DecisionTreeClassifier(class_weight='balanced', criterion='gini',
                       max_depth=None, max_features=None, max_leaf_nodes=None,
                       min_impurity_decrease=0.001, min_impurity_split=None,
                       min_samples_leaf=1, min_samples_split=2,
                       min_weight_fraction_leaf=0.0, presort=False,
                       random_state=None, splitter='best')

In [None]:
export_graphviz(dtclf, out_file = 'tree_test.dot', feature_names = train_cols.columns, proportion = True, rotate = True)
with open('tree_test.dot') as f:
    dot_graph = f.read()

s = Source.from_file('tree_test.dot')
s.view()

'tree_test.dot.pdf'

We can see that the distributions of treatment and control are not the same. When country_Argentina = 1, it shows percentage of users in control is 23% (1-87.3%*88.3%), percentage of users in treatment is 77% (87.3%*88.3%). For Uruguay, control : treatment = 12.7% : 87.3%.

In [None]:
# We doule check the user proportion in Argentina and Uruguay
data_dummy.groupby('test')[['country_Argentina', 'country_Uruguay']].mean()

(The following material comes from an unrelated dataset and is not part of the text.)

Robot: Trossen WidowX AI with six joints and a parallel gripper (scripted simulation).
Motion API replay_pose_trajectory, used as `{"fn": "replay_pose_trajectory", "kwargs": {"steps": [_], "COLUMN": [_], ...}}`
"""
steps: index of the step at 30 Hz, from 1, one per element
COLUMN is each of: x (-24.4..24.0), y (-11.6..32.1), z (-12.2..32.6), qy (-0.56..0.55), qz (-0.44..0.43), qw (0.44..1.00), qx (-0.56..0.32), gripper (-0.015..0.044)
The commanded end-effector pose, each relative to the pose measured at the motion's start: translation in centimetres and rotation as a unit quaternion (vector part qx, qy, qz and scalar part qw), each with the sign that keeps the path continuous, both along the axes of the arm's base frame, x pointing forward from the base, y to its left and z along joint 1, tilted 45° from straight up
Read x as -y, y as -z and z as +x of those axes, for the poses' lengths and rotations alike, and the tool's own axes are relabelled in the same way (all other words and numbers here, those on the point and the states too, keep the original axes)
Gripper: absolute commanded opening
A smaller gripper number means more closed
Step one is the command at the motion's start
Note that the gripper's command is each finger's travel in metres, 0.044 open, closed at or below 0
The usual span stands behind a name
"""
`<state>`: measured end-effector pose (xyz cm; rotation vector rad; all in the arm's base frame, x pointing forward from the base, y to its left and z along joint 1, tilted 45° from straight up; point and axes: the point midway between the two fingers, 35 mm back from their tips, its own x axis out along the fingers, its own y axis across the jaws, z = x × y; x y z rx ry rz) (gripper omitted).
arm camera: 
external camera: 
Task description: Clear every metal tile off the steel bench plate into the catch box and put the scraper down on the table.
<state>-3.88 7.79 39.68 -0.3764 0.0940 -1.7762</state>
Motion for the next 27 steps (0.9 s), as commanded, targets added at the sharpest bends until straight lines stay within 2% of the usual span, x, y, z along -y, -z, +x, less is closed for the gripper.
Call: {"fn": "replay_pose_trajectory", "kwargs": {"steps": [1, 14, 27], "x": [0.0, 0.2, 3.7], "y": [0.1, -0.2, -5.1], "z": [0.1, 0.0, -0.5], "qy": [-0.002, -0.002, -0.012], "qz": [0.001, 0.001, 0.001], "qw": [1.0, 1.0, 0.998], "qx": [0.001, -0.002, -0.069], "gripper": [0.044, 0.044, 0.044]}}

Unnamed: 0_level_0,country_Argentina,country_Uruguay
test,Unnamed: 1_level_1,Unnamed: 2_level_1
0,0.050488,0.002239
1,0.173223,0.017236


The decision tree is right. For Argentina, treatment : control = 17% : 5%, for Uruguay, treatment : control = 1.7% : 0.2%. This is the problem, which means the significant difference in conversion rate due to the difference of these two groups.

In [None]:
# Prove

# Use original dataset
original_data = stats.ttest_ind(data_dummy[mydata['test'] == 1]['conversion'],
                                data_dummy[mydata['test'] == 0]['conversion'],
                                equal_var = False)

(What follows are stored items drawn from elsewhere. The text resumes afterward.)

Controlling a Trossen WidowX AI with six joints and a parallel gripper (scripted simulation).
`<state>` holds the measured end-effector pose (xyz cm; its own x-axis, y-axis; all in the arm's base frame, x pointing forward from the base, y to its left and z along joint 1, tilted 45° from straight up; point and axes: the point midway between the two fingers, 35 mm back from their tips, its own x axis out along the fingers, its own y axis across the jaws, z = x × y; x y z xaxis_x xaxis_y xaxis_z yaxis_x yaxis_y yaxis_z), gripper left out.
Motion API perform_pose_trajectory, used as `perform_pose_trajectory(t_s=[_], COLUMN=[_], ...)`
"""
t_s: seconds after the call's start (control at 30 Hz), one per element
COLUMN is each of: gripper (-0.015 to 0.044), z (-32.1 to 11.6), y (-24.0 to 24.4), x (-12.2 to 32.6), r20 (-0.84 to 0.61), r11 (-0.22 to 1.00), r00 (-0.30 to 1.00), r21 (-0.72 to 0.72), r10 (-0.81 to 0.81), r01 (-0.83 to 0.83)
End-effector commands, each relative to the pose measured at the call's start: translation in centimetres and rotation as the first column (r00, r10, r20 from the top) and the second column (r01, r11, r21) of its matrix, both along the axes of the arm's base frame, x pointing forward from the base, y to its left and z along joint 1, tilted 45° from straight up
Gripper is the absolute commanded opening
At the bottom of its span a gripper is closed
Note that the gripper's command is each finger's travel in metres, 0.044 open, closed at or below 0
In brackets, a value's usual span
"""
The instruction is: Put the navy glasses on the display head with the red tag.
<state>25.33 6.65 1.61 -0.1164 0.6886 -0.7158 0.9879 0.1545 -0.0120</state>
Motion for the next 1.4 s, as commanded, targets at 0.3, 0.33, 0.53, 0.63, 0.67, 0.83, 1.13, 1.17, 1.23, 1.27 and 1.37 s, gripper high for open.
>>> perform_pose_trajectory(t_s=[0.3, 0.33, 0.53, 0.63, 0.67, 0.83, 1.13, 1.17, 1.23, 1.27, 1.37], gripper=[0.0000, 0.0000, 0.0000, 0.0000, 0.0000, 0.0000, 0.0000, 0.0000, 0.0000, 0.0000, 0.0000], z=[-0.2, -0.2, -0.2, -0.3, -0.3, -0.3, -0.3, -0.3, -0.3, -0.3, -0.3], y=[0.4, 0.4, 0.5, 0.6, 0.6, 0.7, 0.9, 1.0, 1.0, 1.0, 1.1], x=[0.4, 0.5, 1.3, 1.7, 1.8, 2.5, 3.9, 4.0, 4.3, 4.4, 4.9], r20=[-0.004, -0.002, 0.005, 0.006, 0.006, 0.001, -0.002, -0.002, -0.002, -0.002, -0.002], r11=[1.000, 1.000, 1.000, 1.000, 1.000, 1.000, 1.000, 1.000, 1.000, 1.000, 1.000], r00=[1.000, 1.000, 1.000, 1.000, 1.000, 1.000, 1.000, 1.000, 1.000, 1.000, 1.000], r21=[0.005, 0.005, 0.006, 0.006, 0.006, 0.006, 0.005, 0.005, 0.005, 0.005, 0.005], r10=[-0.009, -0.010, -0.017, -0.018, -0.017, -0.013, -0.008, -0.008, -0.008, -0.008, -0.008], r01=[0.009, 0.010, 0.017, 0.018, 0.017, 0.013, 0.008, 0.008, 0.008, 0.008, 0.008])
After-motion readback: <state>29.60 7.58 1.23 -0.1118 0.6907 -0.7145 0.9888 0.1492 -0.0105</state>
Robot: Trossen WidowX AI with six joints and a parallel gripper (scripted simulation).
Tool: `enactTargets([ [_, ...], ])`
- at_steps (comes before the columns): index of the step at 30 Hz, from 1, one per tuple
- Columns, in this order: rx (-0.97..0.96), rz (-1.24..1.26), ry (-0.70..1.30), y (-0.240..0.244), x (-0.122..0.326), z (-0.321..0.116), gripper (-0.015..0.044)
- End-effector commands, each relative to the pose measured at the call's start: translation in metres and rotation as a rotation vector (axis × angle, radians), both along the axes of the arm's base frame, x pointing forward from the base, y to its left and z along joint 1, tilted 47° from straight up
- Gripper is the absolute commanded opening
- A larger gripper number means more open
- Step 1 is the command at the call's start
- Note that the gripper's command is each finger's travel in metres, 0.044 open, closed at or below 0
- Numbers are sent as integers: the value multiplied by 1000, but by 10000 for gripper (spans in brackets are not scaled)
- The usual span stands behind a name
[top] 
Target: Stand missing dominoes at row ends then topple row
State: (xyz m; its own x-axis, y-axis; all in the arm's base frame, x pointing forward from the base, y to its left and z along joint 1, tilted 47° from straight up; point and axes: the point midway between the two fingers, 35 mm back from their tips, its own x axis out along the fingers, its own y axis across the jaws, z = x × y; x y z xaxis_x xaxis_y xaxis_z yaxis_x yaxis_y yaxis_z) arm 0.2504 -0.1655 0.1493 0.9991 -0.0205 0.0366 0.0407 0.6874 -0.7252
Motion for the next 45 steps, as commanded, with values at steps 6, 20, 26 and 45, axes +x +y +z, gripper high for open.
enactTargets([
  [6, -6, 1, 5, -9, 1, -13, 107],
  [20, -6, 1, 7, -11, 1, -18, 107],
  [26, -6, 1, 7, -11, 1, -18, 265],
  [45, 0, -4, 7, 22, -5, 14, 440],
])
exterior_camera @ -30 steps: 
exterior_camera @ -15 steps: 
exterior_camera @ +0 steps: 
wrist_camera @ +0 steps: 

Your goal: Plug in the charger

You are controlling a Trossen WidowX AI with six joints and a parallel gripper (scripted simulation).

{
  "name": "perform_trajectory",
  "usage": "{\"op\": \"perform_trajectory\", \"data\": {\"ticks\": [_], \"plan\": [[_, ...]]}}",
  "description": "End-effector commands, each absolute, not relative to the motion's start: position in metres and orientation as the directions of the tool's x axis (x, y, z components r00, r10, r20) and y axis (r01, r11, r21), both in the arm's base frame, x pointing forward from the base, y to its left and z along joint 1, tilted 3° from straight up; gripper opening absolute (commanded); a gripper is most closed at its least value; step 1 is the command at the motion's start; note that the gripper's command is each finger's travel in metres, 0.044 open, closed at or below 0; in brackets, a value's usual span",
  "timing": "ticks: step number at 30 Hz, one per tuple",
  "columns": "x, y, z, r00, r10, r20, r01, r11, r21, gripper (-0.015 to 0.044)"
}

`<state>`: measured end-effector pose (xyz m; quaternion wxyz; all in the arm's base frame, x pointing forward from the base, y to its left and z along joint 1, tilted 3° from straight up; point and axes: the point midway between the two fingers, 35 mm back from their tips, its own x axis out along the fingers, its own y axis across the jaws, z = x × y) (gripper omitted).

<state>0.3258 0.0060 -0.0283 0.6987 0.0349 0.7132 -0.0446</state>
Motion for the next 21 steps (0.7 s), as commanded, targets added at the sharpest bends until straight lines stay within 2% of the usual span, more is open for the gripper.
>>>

# Use dataset without Argentina and Uruguay
removed_data = stats.ttest_ind(data_dummy[(mydata['test'] == 1) &
                                          (data_dummy['country_Argentina'] == 0) &
                                          (data_dummy['country_Uruguay'] == 0)
                                         ]['conversion'],
                               data_dummy[(mydata['test'] == 0) &
                                          (data_dummy['country_Argentina'] == 0) &
                                          (data_dummy['country_Uruguay'] == 0)
                                         ]['conversion'],
                               equal_var = False)

print(pd.DataFrame({'data_type' : ['original', 'removed'],
                    'p_value' : [original_data.pvalue, removed_data.pvalue],
                    't_stat': [original_data.statistic, removed_data.statistic]}))

  data_type       p_value    t_stat
0  original  1.928918e-13 -7.353895
1   removed  7.200849e-01  0.358346


The difference is significant. After we removed these two countries, we got result that is not significant. Even though our target is to improve conversion rate, and this is not a big success, but at least we know that localized translation won't make conversion rate become worse.

## Project Suggestions
1. Talk to the enginner who is responsible for randomization, find out what's the problem, and fix it to run the test again.
2. If you find everthing is fine other than these two countries, you can adjust the weight of these two countries.